* [TASK GOAL]
Below are some entries; reproduce them exactly and leave every picture out.

Data excerpts
___

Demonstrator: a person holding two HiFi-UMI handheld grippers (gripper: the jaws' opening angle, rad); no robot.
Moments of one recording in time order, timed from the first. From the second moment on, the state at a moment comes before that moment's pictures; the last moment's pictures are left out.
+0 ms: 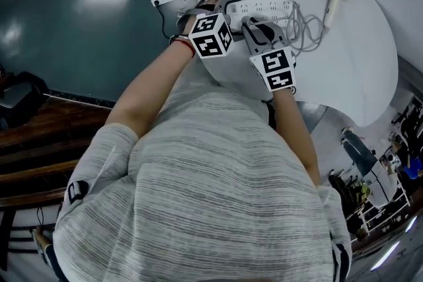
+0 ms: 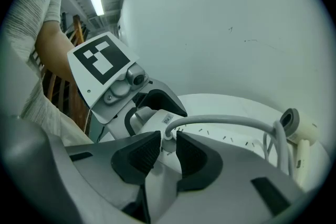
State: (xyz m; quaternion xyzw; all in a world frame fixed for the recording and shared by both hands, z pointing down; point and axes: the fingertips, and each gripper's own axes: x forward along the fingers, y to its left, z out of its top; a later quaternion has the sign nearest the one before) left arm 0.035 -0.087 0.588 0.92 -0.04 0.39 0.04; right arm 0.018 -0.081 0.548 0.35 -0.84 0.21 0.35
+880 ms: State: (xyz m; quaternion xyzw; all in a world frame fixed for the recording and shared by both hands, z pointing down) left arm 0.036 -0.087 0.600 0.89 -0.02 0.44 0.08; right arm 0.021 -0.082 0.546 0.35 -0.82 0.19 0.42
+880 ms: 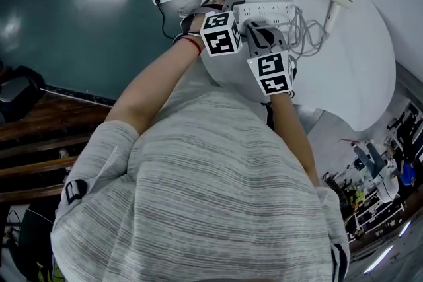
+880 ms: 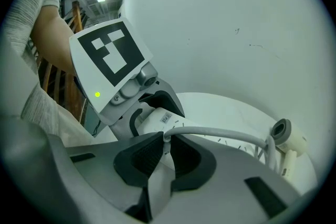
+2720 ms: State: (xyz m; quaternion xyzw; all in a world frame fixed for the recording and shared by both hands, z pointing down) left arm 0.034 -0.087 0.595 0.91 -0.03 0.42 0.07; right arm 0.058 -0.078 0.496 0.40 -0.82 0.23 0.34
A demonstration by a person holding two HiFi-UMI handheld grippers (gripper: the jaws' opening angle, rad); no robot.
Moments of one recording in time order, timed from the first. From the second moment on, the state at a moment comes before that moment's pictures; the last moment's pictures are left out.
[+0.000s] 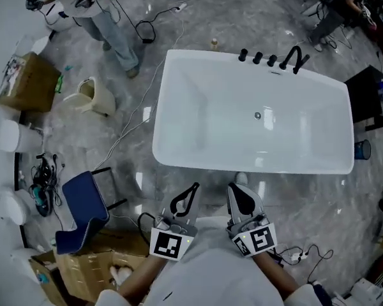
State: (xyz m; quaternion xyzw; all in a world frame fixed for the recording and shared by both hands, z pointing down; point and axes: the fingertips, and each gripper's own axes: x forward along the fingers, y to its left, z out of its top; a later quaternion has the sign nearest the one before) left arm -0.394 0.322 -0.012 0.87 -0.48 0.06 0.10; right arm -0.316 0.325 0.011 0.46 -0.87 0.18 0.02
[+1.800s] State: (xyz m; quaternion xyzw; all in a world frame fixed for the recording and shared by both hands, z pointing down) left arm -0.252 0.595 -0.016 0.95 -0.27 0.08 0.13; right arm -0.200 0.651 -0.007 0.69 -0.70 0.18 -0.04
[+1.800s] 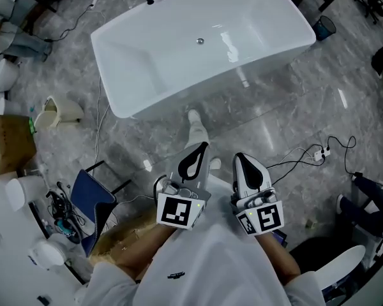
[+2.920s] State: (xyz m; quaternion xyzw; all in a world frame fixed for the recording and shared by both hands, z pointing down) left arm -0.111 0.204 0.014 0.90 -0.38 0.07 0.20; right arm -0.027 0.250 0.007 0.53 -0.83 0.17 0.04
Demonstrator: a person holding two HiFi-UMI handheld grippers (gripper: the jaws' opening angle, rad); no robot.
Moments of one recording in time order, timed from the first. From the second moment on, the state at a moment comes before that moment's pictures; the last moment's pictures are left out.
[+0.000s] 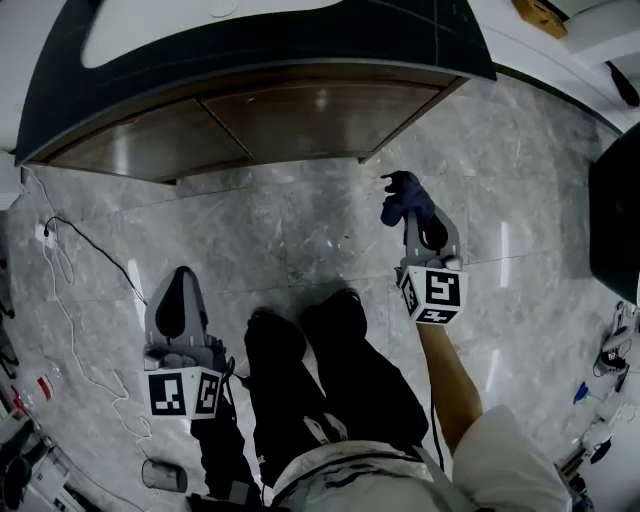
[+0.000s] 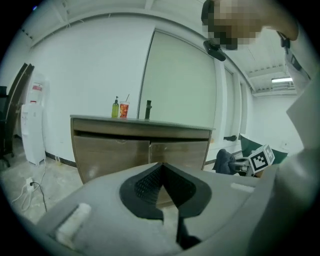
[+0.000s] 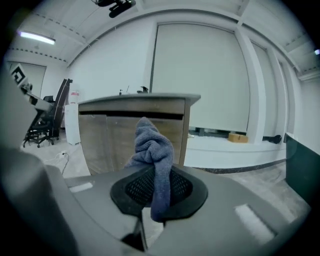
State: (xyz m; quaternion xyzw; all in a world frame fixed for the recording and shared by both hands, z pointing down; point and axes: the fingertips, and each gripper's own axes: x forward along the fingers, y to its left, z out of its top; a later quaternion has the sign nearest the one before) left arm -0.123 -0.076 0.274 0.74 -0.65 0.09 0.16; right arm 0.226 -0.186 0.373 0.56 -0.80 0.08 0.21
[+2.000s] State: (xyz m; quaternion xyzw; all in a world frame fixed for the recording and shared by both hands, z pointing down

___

* [ANSWER]
Demonstrator: a person holding two HiFi-UMI handheld grippers (gripper: the jaws' opening angle, rad); no robot.
Moments of one recording in time order, timed from the first. From the second moment on, the state at a moment comes before that moment's pictures; the last moment's pictures are left out.
+0 ms: 
+0 ms: 
State: (xyz m; quaternion xyzw; all in a world frame fixed for the recording and shared by both hands, z pointing down; point and axes: the fingertips, and each gripper's own axes: x forward along the fingers, y to its left, z out of its top; a later quaternion has the sign nearest the one before) left arm 0.035 -0.087 0.588 0.92 -0.04 0.39 0.04; right arm 0.018 -0.081 0.548 0.35 -0.84 0.21 0.35
+880 ms: State: (xyz m; quaternion xyzw; all in a world frame fixed for the recording and shared by both hands, z pointing down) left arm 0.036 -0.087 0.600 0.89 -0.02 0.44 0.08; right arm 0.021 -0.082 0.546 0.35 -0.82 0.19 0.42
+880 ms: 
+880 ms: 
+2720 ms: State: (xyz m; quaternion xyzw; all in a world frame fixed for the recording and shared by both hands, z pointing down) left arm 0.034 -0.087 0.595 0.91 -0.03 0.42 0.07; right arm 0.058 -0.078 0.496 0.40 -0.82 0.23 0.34
A demonstration by a person holding two HiFi-UMI handheld grippers (gripper: the jaws' opening angle, rad); no robot.
Moments of one recording in time order, timed from the first. From the second moment on, the state at a moment comes before that moment's pictures; the last moment's pictures are left out.
[+0.000s] 
State: (xyz m; quaternion xyzw; all in a world frame fixed for the recording and shared by both hands, z pointing down; point and axes: the fingertips, and each gripper's own axes: x forward along the fingers, y to its left, z out of its top; a later quaternion has the sign nearest the one before) left arm -0.394 0.322 -0.012 0.87 -0.48 0.06 0.10; right arm -0.316 0.325 0.011 0.46 -0.87 0.18 0.02
[+1.800s] State: (xyz m; quaternion xyzw; all in a world frame fixed for the recording and shared by both hands, z pointing down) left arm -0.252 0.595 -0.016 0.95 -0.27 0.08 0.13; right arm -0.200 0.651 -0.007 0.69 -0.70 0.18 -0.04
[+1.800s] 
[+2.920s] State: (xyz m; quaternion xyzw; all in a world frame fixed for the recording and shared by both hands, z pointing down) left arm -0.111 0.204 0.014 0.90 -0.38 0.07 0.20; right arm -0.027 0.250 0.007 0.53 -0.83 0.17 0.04
Demonstrator: a person holding two HiFi-UMI handheld grippers (gripper: the jaws' opening angle, rad); no robot.
Moments of one recording in time order, timed from the first. From the second moment on, the state at a moment comes before that moment's pictures; the last moment's pictures are left out.
[+0.000s] 
[+0.000s] 
[+0.000s] 
State: (xyz m; quaternion xyzw; all in a world frame fixed for the recording and shared by both hands, z pointing down; point and axes: the fingertips, and each gripper's own axes: x forward along the fingers, y to its left, z out of its top; a later quaternion has the sign nearest the one before) left arm -0.123 -0.076 0.274 0.74 -0.65 0.09 0.16; right arm 0.226 -0.186 0.373 0.56 -0.80 0.08 0.21
[+2.000s] State: (xyz m; quaternion xyzw; all in a world frame fixed for the recording and shared by both hands, z pointing down

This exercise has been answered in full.